With banged up RB Ladell Betts, the Hawks managed to run for 141 yards on offense, but passed for 270. QB Kyle McCann connected on 13-16 passes for 201 yards and four touchdowns. TE Dallas Clark caught two of the scoring passes, and Kahlil Hill and Jeremy Allen also had good games for the offense. Like most of the games last season, QB Brad Banks rotated in and saw action in both halves of the game. Surprisingly, after the game and in the months following it, players and coaches from Miami have been telling everyone about how they are going to beat Iowa this season.

The Miami Offense should present some of the same problems that Akron posed last week. Both teams have good quarterbacks, and both teams excel in finding balance in both running and throwing the ball. Akron did not put points on the board against Iowa last week until the game was way out of hand, but the Iowa pass defense was very soft for much of the game. Iowa played well against the run, but the defense is going to have to play better this week. SS Bob Sanders even missed a few tackles last week, and that hardly ever happens, so look for a much better performance.

Iowa has played well against spread formation teams over the last year or so (e.g. Northwestern in 2000 and 2001, Miami 2001, and Texas Tech 2001), and Miami will run a lot of spread formation sets so they can spread the defense out. Unlike Texas Tech, Miami will spread teams out to open up a balanced attack of running the football and short passes to several receivers. They will also move the quarterback around and use the short passing attack to keep defenders off the quarterback. The Iowa Defense has the defensive tackles, linebackers, and safeties to stop the run and attack receivers after short receptions, but the cornerbacks and defensive ends must step up this week. The cornerbacks cannot sit off receivers and give large cushions the way they did after the game was out of hand against Akron last week.

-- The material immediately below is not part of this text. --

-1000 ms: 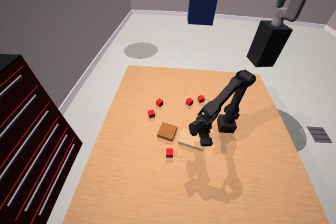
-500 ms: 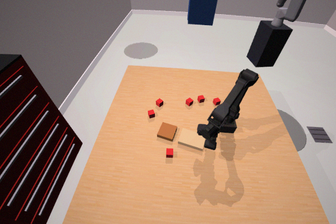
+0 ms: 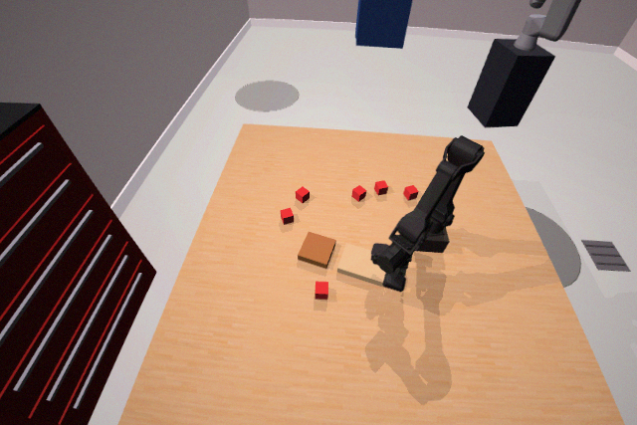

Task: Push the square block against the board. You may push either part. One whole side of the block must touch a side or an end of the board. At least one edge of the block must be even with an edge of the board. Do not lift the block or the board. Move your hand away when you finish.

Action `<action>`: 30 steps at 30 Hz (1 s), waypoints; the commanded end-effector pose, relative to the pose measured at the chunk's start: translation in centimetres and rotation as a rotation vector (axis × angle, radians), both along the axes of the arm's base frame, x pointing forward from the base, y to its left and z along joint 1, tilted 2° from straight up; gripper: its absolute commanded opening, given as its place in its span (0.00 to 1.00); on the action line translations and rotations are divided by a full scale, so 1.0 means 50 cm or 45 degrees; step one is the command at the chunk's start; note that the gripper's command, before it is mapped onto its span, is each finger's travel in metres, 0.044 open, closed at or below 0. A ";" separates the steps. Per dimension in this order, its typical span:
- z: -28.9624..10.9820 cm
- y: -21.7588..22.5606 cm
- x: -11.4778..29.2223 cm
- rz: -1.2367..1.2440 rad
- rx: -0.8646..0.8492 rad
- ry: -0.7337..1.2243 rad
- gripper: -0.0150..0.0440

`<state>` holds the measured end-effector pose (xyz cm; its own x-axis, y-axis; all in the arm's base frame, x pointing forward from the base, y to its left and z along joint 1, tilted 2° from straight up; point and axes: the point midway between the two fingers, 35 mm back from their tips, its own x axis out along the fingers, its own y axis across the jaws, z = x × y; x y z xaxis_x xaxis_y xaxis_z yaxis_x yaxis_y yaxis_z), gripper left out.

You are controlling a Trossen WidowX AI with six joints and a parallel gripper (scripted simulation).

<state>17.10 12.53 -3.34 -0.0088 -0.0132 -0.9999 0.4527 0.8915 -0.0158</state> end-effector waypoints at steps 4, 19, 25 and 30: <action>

The Iowa Offense attacks teams in a much different fashion now that the offensive line is more mature and deeper than recent editions. Look for closed formations and a strong running game early. If Coach O'Keefe can get the running game going again this week, play action from Banks to Dallas Clark or bootleg runs from Banks should be open. Starting RB Aaron Greving does not look to be healthy enough to play this week, but Fred Russell and Jermelle Lewis should be fine at the tailback spot as long as they protect the football. The pair combined to run for 293 yards last week against Akron. Miami may put eight or nine defenders near the line of scrimmage to force Iowa to throw the ball and not run constantly like last week, but that means that big plays will be there for Banks and the Iowa receivers. If WRs Mo Brown and Ed Hinkel both get going early and Banks finds a rhythm in passing, it might be a long day for the Miami Defense.

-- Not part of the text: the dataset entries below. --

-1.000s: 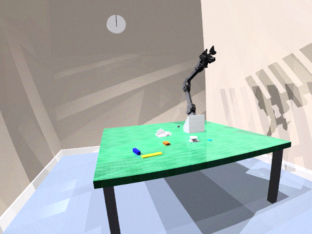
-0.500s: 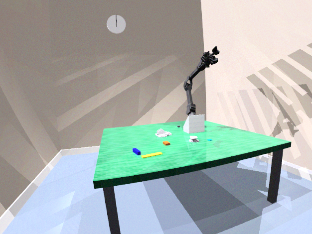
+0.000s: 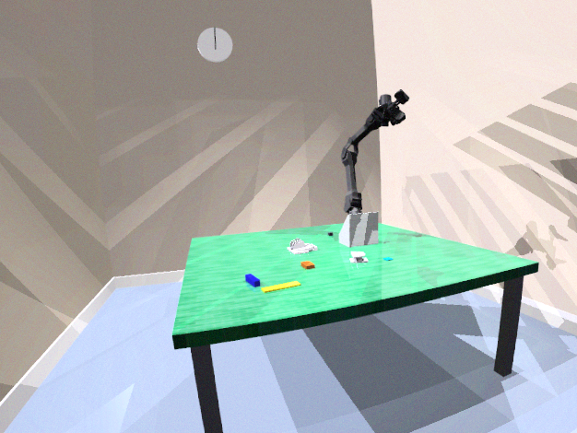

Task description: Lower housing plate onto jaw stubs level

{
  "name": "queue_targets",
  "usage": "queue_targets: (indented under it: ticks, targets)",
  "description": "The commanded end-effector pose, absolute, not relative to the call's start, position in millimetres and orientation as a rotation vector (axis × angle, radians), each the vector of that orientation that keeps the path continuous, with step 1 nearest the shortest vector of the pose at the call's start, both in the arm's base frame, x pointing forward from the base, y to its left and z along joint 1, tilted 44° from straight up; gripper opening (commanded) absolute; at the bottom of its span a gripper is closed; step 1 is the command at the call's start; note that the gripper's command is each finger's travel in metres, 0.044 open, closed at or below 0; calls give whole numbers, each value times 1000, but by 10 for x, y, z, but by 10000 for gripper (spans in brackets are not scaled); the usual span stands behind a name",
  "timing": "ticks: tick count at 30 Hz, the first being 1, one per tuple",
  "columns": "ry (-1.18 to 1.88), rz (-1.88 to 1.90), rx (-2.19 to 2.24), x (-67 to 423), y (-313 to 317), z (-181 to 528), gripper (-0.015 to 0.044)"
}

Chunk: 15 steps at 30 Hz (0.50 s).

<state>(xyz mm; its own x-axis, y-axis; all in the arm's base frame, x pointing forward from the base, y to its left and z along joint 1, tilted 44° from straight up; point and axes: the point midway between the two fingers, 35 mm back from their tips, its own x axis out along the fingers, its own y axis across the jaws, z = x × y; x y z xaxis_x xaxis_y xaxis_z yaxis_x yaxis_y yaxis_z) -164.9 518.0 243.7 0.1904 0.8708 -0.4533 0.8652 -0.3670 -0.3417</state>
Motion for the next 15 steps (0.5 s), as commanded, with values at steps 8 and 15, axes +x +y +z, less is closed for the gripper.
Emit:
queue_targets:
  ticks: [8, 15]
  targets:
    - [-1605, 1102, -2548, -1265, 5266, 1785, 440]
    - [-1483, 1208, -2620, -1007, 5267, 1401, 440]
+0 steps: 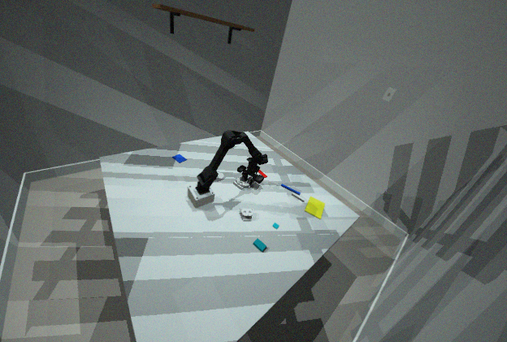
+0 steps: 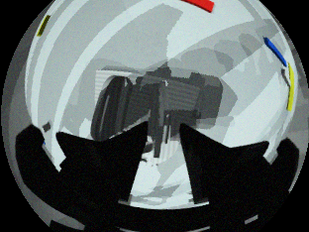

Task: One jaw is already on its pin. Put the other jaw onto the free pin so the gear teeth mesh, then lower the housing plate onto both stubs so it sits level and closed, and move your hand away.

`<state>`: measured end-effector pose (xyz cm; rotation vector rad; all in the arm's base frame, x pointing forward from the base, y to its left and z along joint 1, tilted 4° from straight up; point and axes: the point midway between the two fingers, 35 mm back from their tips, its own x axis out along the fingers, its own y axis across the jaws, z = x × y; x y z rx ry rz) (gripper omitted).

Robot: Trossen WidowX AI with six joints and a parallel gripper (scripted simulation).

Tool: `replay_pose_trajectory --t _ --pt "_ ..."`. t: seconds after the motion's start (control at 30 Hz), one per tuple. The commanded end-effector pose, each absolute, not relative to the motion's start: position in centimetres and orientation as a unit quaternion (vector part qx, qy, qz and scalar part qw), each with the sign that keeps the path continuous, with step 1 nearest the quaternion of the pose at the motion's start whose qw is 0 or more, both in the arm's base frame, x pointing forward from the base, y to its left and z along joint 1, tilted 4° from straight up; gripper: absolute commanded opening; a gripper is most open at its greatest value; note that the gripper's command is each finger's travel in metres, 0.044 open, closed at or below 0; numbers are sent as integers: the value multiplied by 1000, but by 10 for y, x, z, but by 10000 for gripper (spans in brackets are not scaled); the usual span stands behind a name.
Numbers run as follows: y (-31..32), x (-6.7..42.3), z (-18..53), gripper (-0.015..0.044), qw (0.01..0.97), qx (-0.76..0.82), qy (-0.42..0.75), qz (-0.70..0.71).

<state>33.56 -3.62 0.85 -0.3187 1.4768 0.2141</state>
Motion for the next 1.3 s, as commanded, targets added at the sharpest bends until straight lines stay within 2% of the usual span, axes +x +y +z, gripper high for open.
replay_pose_trajectory --t 0.0,1.27 --pt "-37 335 7 134 721 -147 670 98" --pt "-36 336 11 134 721 -147 670 98"
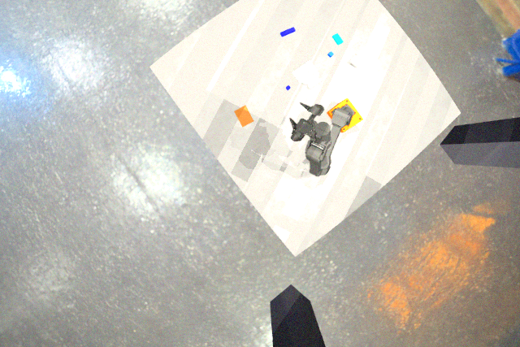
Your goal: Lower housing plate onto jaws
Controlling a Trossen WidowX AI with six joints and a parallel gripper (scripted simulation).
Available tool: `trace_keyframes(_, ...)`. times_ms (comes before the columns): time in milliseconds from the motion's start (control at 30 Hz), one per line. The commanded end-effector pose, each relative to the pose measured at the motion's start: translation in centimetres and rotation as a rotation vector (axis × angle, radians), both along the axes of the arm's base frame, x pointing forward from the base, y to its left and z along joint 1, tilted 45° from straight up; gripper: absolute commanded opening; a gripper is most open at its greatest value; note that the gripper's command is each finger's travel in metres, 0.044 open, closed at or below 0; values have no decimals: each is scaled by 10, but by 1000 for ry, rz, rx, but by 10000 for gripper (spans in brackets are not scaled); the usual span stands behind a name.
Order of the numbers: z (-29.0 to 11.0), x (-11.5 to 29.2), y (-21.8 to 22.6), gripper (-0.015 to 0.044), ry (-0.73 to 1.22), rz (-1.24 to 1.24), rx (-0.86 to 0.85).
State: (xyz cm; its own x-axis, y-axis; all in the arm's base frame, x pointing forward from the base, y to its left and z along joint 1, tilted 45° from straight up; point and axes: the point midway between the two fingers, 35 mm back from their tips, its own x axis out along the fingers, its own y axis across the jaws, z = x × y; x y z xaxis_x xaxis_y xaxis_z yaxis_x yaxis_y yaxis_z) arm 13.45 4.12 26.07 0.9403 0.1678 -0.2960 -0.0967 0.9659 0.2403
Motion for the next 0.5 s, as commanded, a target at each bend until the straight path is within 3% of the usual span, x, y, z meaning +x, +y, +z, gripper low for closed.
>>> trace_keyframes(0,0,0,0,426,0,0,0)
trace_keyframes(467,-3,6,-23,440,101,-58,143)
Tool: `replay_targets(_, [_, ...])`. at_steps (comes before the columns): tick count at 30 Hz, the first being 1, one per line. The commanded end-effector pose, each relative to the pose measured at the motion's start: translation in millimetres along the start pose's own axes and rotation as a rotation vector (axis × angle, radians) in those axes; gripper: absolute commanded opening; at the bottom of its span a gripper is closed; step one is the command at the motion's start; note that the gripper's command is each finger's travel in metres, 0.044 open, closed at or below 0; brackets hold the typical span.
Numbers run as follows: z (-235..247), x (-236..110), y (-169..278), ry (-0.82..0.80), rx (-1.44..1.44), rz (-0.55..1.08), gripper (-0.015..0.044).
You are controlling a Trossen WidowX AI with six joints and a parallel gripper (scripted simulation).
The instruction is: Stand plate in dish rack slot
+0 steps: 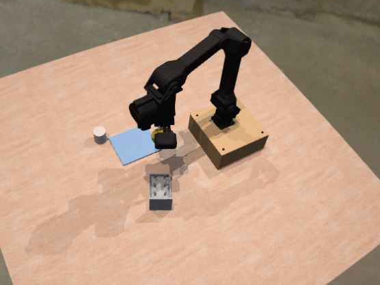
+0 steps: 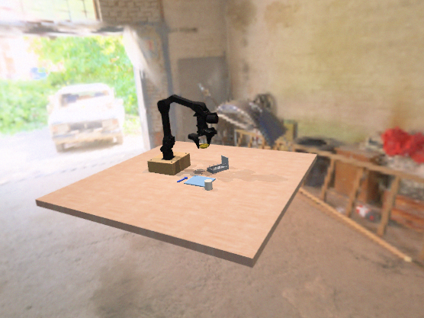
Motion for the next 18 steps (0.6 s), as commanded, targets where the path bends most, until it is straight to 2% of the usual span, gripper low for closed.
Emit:
replay_targets(1, [1, 13, -1, -0.04, -0.061, 0.042, 0.0])
replay_targets(18, [4, 65, -11, -0.361, -0.419, 0.135, 0.0])
Point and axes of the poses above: the point midway between the two fingers, 35 mm back from their tips, its own x axis out along the fingers, its own z axis across the jaws, y = z × x, the point moved 4 cm from there along -x, back along the fingers, and after that the axes turned 1 degree about -x, right-handed, at the moved point
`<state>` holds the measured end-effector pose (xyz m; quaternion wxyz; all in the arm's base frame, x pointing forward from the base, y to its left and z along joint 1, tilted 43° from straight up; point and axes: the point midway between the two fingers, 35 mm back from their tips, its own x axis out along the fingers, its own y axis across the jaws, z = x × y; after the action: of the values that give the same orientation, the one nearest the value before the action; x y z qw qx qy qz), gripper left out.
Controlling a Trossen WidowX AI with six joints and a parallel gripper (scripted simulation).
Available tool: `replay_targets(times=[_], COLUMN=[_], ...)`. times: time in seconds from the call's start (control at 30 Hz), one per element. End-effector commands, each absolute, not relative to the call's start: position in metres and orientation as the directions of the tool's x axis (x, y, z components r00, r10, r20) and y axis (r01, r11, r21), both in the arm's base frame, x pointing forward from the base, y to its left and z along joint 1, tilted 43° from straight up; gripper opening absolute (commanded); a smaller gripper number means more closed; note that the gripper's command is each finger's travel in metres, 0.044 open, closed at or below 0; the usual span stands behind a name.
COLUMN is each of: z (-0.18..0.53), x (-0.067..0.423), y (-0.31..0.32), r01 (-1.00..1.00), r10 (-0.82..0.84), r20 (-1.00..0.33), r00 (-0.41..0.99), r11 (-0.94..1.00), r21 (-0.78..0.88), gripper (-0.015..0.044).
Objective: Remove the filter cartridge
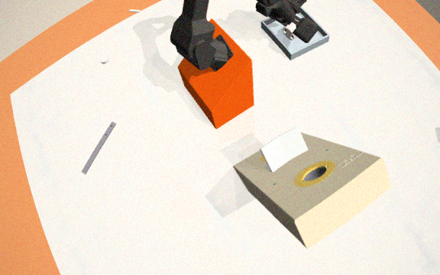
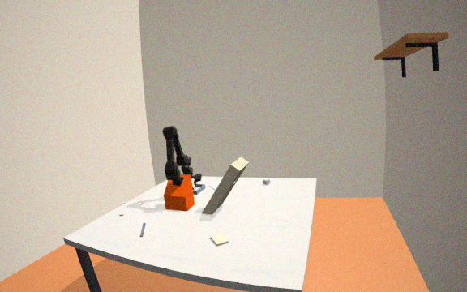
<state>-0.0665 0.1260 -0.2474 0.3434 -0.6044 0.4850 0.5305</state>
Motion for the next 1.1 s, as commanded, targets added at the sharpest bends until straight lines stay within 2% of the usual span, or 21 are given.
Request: replay_targets(times=[0.0, 0.03, 0.23, 0.47, 1.07], z=[-0.247, -0.247, -0.243, -0.195, -0.207], x=[-0.067, -0.067, -0.068, -0.074, -0.075], y=[0.126, 0.126, 0.132, 0.173, 0.165], r01=[-0.951, -0.951, -0.951, -0.951, -0.952], r10=[-0.221, -0.221, -0.221, -0.221, -0.216], r20=[-0.975, -0.975, -0.975, -0.975, -0.976], r00=[-0.033, -0.033, -0.033, -0.033, -0.04], r11=[-0.294, -0.294, -0.294, -0.294, -0.289], r21=[0.099, 0.099, 0.099, 0.098, 0.103], gripper=[0.042, 0.044, 0.044, 0.044, 0.044])
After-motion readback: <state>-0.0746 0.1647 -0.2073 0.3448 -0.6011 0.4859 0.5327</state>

Because the Iowa OL was able to maul Akron last week, the punt unit never got to see the field. That will not happen again this week, so P David Bradley needs to have a good day and show that the struggles of last year are behind him. The OL does have the capability of rolling over Miami all day, but they need to be able to stay focused even if everything does not roll their way like last week. All in all, this is a game in which the Hawks should eventually wear out Miami up front even if things start out shaky early. That kind of win could really help the team later this season as last year Iowa was 2-5 in close games, 7-5 overall. Winning a tough game and overcoming adversity might also help the team during the ISU game next week. That game on paper might be the best Iowa-ISU game ever. One game at a time though!

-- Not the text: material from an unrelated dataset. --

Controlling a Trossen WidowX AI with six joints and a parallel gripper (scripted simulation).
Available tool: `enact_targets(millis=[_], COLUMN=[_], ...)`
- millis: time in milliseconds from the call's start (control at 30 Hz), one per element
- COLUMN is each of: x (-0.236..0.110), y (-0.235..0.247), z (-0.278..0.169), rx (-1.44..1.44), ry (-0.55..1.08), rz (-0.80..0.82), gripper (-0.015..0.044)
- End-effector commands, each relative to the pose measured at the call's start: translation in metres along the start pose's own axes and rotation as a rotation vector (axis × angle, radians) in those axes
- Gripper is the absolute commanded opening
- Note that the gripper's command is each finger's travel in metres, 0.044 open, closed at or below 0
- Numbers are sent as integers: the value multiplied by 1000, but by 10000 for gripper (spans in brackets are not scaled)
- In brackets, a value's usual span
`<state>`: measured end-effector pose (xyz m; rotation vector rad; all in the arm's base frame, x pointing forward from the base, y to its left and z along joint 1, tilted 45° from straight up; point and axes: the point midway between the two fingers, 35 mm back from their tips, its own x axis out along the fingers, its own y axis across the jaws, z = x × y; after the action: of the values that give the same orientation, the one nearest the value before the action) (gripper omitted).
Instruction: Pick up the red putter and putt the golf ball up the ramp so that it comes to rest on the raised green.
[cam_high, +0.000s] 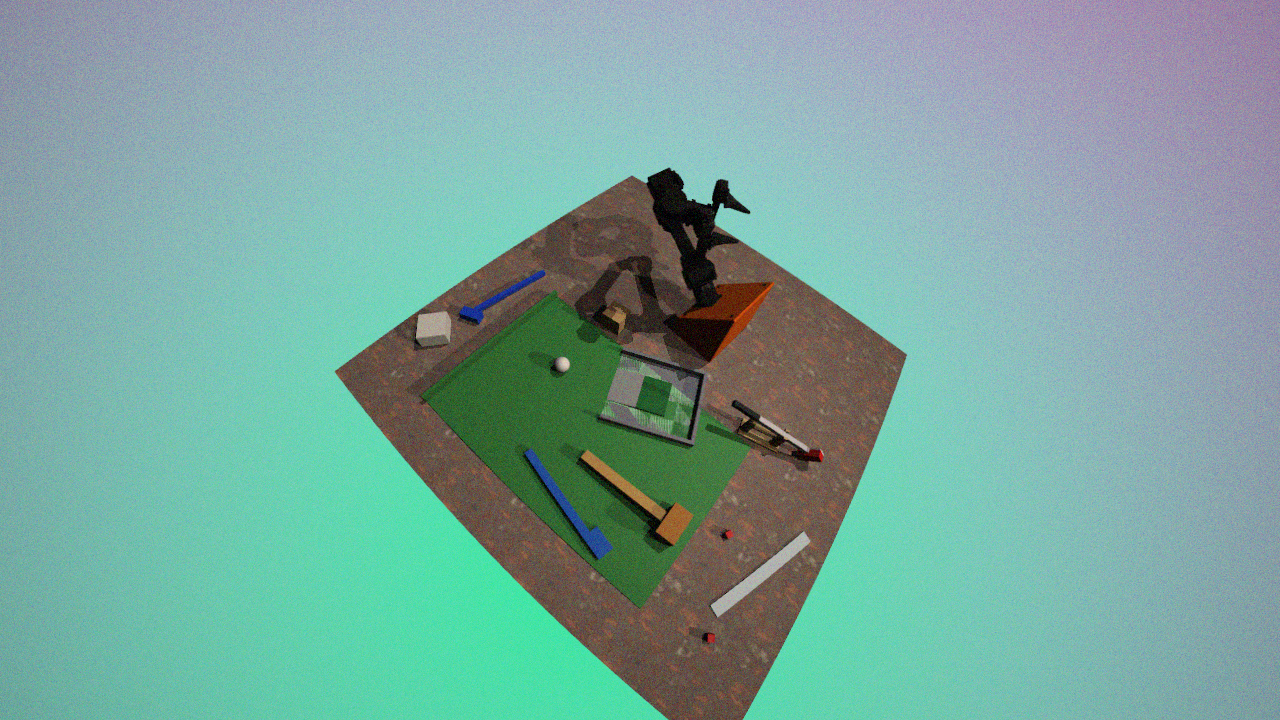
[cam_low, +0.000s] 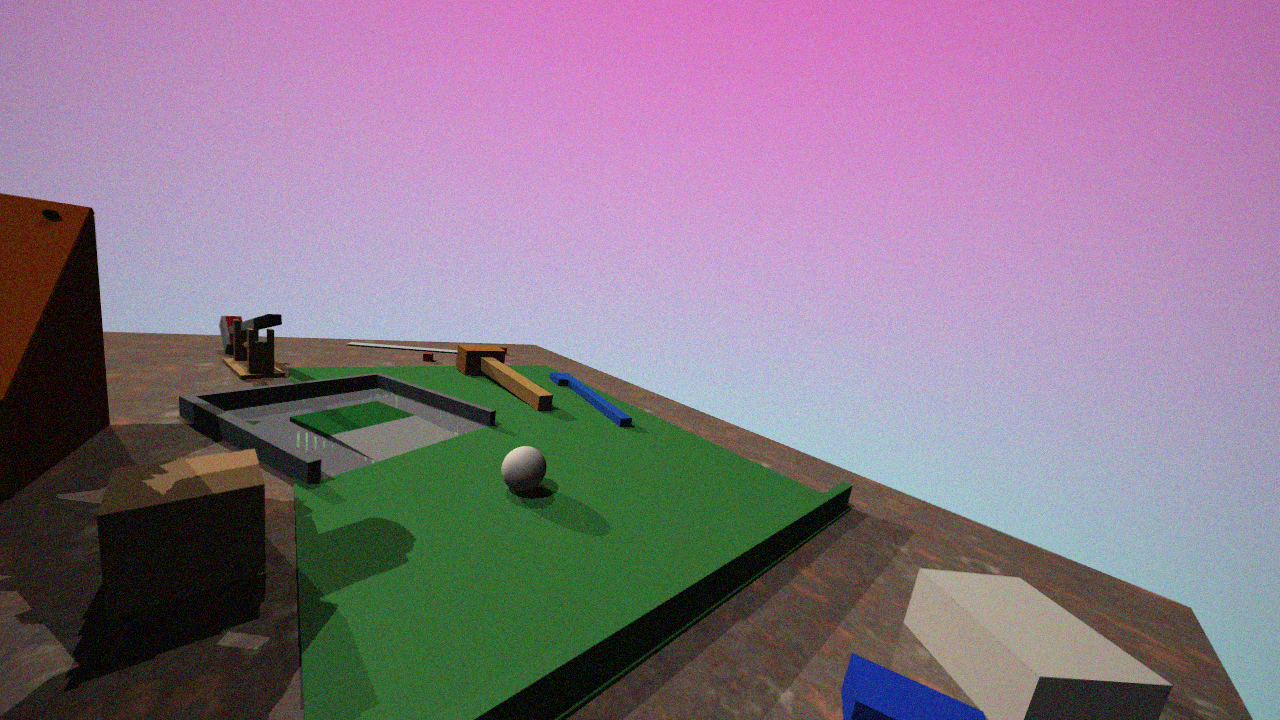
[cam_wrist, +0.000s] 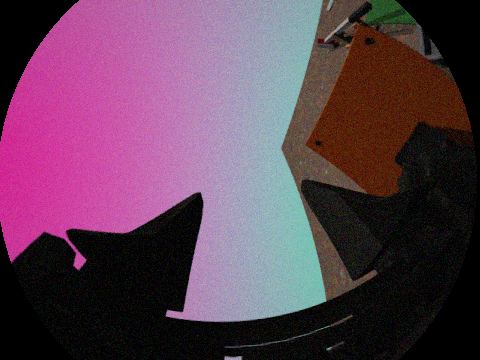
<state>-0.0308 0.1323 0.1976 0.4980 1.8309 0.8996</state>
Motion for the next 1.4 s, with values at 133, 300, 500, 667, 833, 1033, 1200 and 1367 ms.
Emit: enact_targets(millis=[133,300,500,667,833,1033,1200,1367], x=[-2,-1,9,23,42,69,95,123], y=[6,9,3,-11,-35,-75,-119,-171], z=[27,70,126,175,222,274,310,336], rx=[186,442,725,938,1125,1307,1419,1489], ry=[-15,-59,-150,-260,-403,-616,-826,-1061], rz=[-107,-264,-454,-609,-756,-916,-1030,-1118], gripper=[440,440,440,440,440,440,440,440])
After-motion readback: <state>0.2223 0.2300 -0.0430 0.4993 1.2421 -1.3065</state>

The days are gone of people showing up and winning just because they are Notre Dame or USC. If a certain team has experience, talent, and believes in itself, they can play with anyone. If a team lacks experience or isn't playing well, they can get beat by anyone whether they are in a major conference or not. If Iowa wants to keep their momentum going this season, they better forget about ISU and get ready for Miami. There are plenty of bad examples of teams that were not able to do that.